■ DATASET CONTENT
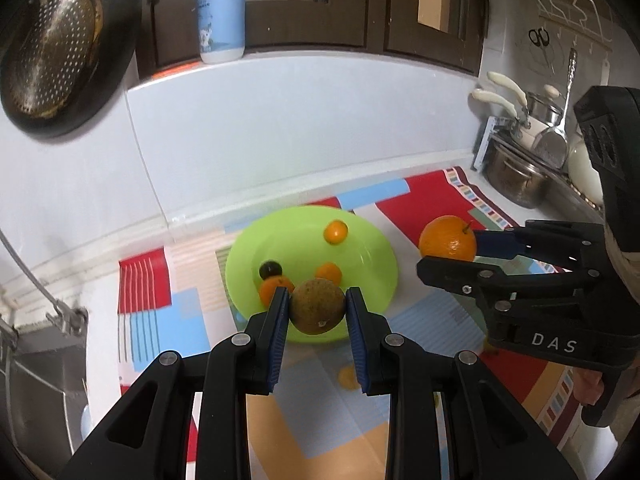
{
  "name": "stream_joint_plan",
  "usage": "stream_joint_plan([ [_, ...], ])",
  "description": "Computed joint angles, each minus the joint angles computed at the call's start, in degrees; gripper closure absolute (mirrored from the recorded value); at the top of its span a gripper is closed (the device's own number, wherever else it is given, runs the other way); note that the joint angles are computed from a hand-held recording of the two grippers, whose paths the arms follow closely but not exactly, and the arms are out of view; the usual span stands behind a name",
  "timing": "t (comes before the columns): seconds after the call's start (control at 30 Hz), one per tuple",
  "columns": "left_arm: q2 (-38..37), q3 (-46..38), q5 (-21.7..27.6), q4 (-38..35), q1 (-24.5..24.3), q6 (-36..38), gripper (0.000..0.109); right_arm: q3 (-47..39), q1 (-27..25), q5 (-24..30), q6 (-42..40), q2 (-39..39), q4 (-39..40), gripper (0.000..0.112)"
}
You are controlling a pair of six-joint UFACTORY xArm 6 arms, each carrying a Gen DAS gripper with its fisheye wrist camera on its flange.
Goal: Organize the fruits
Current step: 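Carry the tan fruit and mandarin onto the green plate and open both tools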
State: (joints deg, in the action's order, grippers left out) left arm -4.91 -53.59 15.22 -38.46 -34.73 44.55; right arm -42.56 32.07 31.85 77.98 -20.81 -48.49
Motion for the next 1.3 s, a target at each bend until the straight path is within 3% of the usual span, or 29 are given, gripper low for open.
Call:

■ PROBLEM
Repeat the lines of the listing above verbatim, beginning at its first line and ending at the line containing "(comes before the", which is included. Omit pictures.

■ FINAL ANSWER
{
  "name": "stream_joint_plan",
  "usage": "stream_joint_plan([ [_, ...], ])",
  "description": "Computed joint angles, each minus the joint angles computed at the call's start, in degrees; gripper closure absolute (mirrored from the recorded value); at the top of its span a gripper is closed (the device's own number, wherever else it is given, runs the other way); note that the joint angles are computed from a hand-held recording of the two grippers, whose paths the arms follow closely but not exactly, and the arms are out of view; the usual span stands behind a name",
  "timing": "t (comes before the columns): seconds after the call's start (control at 30 Hz), one per tuple",

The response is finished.